1/2 times 1 bit, plus 1/2 times 1 bit, is 1/2 bit plus 1/2 bit, or total 1 bit of entropy. That's what you can expect to learn on average from that decision.

On the other hand, suppose you are doing linear search in a table of 1024 entries.

On the first == test, the probability of YES is 1/1024, so the entropy of YES at that decision is

```
1/1024 times log(1024/1)
```

or 1/1024 * 10 = about 1/100 bit.

So if the answer is YES, you learn 10 bits, but the chance of that is about 1 in a thousand.

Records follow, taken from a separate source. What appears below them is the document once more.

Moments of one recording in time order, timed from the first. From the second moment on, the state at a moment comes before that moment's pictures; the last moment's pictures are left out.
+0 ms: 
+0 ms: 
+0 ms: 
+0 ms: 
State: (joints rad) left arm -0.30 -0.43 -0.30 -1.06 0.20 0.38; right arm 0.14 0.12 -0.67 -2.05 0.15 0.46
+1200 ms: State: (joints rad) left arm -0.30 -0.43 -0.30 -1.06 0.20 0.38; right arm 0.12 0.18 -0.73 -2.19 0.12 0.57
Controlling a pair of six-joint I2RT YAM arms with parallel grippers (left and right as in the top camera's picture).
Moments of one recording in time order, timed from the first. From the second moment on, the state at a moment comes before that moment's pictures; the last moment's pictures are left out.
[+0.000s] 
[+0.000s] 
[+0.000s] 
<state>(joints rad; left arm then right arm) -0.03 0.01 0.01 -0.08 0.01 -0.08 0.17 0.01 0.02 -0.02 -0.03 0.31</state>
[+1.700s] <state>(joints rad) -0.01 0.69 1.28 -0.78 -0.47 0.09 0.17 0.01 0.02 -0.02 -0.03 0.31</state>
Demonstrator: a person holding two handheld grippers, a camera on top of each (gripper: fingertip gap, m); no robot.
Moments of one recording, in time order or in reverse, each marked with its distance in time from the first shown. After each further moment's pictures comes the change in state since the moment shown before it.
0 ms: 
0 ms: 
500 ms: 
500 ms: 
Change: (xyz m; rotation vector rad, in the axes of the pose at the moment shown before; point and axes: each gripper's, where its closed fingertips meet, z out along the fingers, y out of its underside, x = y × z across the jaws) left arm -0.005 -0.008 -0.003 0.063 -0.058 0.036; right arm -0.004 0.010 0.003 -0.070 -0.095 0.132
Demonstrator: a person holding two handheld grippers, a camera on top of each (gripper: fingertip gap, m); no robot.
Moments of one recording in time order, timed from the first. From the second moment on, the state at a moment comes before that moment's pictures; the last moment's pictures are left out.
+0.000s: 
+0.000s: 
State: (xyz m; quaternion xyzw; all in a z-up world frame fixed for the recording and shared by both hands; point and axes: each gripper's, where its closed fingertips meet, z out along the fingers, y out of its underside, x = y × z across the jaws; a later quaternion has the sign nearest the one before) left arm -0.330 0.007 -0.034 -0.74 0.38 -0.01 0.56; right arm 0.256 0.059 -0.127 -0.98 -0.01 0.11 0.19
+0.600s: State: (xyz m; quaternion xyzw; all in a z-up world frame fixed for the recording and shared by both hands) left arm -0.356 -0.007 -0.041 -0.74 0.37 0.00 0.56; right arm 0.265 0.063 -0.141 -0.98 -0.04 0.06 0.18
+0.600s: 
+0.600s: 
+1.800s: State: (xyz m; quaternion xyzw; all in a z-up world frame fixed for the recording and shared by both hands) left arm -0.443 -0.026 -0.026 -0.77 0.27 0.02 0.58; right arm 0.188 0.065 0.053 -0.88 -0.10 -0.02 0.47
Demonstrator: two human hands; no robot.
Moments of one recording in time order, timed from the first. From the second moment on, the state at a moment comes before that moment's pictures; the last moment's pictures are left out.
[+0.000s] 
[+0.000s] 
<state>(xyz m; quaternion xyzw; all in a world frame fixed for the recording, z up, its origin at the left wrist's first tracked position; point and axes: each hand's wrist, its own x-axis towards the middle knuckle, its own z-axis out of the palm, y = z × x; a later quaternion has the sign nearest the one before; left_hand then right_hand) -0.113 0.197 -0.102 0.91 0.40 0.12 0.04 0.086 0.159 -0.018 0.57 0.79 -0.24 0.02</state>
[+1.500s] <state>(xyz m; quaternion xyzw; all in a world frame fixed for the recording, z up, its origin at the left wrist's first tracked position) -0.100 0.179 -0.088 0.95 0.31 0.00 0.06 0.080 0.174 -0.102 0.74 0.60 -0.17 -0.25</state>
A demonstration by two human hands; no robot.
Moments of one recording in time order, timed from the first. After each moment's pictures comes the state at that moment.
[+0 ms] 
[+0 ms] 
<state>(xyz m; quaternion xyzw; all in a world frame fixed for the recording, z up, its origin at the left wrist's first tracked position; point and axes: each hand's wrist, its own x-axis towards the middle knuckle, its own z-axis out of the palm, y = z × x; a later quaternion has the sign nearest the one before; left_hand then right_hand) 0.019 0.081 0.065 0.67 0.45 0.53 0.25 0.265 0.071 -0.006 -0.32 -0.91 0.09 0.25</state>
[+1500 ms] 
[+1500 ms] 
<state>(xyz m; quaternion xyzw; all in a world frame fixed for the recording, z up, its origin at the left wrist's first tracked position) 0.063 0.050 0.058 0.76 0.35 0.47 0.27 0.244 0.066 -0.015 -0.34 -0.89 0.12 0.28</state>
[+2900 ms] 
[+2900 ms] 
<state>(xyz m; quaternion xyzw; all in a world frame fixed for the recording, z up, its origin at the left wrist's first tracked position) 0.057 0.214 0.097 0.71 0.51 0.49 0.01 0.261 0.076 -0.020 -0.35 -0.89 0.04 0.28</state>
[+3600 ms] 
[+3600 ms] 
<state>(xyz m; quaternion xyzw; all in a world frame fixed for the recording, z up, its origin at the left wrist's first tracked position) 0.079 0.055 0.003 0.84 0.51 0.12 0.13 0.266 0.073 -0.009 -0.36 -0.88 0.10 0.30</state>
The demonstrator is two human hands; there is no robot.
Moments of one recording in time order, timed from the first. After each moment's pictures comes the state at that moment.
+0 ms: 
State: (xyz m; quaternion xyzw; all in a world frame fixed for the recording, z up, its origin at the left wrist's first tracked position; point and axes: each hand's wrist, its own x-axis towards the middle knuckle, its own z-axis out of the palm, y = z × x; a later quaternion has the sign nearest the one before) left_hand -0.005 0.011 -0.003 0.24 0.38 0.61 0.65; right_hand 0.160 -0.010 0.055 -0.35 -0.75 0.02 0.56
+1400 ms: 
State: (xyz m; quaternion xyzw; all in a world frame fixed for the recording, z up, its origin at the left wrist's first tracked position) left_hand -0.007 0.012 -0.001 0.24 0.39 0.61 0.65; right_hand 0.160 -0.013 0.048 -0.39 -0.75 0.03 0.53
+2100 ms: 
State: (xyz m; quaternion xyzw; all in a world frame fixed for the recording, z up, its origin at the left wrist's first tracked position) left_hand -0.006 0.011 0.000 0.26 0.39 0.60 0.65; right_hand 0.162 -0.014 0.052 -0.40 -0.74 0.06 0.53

On the other hand, NO is much more likely. It's entropy is

```
1023/1024 * log(1024/1023)
```

or roughly 1 times roughly zero = about zero.

Add the two together, and on average you will learn about 1/100 of a bit on that decision.

That's why linear search is slow. The entropy (how much you can expect to learn) at each decision is too small, since you're going to have to learn 10 bits to find the entry in the table.

## Solution 12 - Computer Science

Entropy in computer science commonly refers to how random a string of bits is. The following question is about making that precise:

https://stackoverflow.com/questions/2979174/how-do-i-compute-the-approximate-entropy-of-a-bit-string

## Solution 13 - Computer Science

In simple words if you know the probabilities of symbols in the langauge ,one can compute the average information content of symbol in the language .

Or

The entropy of a language is a measure of the information content of an average symbol in the language

Consider a fair coin ;

There are two symbols ,each with probability 1/2 so entropy is calculated as

h =-(1/2*log1/2 +1/2*log1/2)=1

## Solution 14 - Computer Science

entropy refers to the extent where a software is reshaped occasionally basing on customer requirements hence the cost for reshaping it to meet customer reqrments becomes maximum.

## Solution 15 - Computer Science

I've heard people misuse the thermodynamic definitions of entropy w.r.t CS.

E.g. Entropy is definitely increasing in this system.

When what they mean is this code is getting worse and worse!